HOW TO COMPLETE THIS TASK:
For this exercise, retype all the data exactly and exclude every image.

SUPPLIED INFORMATION:
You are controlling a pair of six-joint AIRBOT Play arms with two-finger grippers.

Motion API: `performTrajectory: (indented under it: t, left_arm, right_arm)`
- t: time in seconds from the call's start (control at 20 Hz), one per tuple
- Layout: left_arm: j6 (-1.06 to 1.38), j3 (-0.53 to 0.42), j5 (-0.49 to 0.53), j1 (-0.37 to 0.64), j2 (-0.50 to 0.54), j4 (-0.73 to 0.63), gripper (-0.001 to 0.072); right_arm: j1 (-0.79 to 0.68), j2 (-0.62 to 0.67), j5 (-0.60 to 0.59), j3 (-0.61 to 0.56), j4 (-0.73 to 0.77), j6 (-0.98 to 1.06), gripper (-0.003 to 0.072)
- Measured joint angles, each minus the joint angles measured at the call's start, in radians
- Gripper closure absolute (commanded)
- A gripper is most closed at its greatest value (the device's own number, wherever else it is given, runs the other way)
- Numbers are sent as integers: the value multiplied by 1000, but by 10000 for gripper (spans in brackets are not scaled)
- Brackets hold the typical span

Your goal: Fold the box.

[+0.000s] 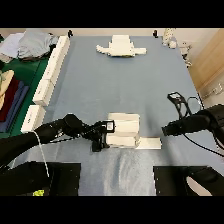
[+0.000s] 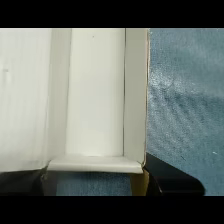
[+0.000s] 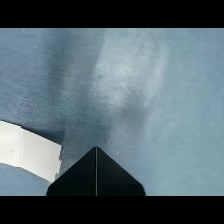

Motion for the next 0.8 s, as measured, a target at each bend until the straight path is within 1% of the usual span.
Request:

OUTPUT:
You are controlling a pair of six-joint AIRBOT Play arms with two-finger grippers.

Motion API: `performTrajectory: (indented under it: t, left_arm, right_arm)`
- t: time in seconds from the call's start (control at 20 Hz), one per tuple
- Layout: left_arm: j6 (-1.06 to 1.38), j3 (-0.53 to 0.42), j5 (-0.49 to 0.53), j1 (-0.37 to 0.64), j2 (-0.50 to 0.54), j4 (-0.73 to 0.63), gripper (-0.001 to 0.072); right_arm: j1 (-0.79 to 0.68), j2 (-0.62 to 0.67), j5 (-0.60 to 0.59), j3 (-0.61 to 0.56), j4 (-0.73 to 0.77), j6 (-0.98 to 1.06), gripper (-0.003 to 0.072)
- Measured joint angles, each minus the joint angles measured at the call's start, in radians
- Gripper closure absolute (commanded)
- A gripper is most closed at its greatest value (the device's own number, wherever else it is given, runs the other way)
- Numbers are sent as integers: the value multiplied by 1000, but by 10000 for gripper (spans in brackets are not scaled)
- Brackets hold the typical span

Your goal: Fold the box.

[+0.000s] 
[+0.000s] 
[+0.000s] 

Motion for the next 0.8 s, as measured, a target at each bend until the straight path is within 1% of the usual span.
Request:

What the exercise required is now done.